- **BRIEF**:
Please transcribe the lines below exactly, and leave every image behind.

────────────────────

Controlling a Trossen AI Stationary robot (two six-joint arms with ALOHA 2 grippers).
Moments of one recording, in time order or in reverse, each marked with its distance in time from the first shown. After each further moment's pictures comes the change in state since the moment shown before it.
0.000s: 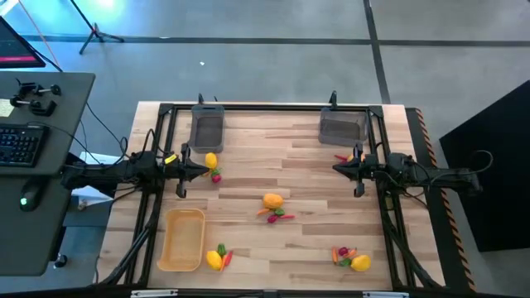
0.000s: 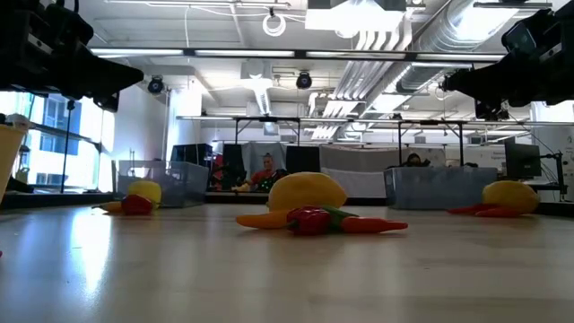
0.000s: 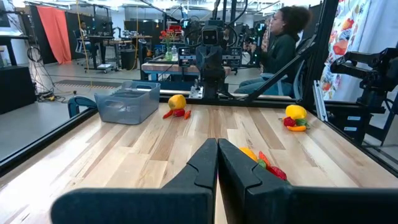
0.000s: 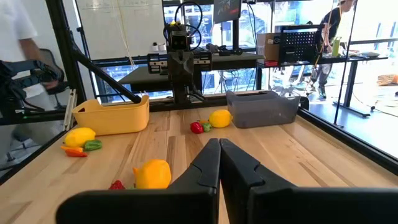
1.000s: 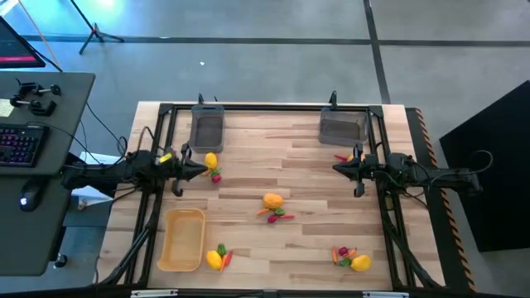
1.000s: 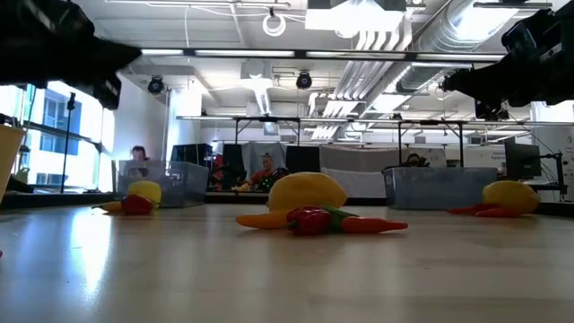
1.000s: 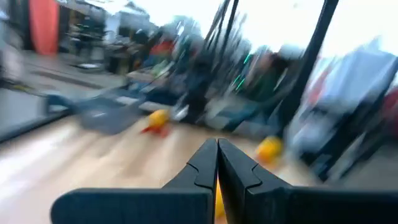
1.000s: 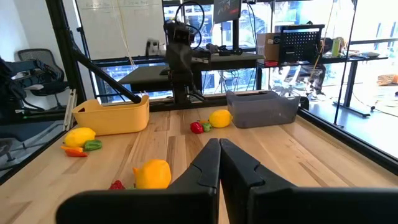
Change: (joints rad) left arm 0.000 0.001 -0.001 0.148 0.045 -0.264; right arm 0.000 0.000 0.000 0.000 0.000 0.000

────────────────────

- **SOLUTION TO THIS PROBLEM**:
Controlling a Trossen AI Stationary robot (two six-joint arms with ALOHA 2 grippers).
Moments of one recording, in time order or in reverse, each marked with its distance in time from the first shown. After each further moment's pictures comes the change in state since the moment shown before it.
0.000s: 
0.000s: 
0.000s: 
0.000s: 
1.000s: 
1.000s: 
1.000s: 
1.000s: 
Change: (joints rad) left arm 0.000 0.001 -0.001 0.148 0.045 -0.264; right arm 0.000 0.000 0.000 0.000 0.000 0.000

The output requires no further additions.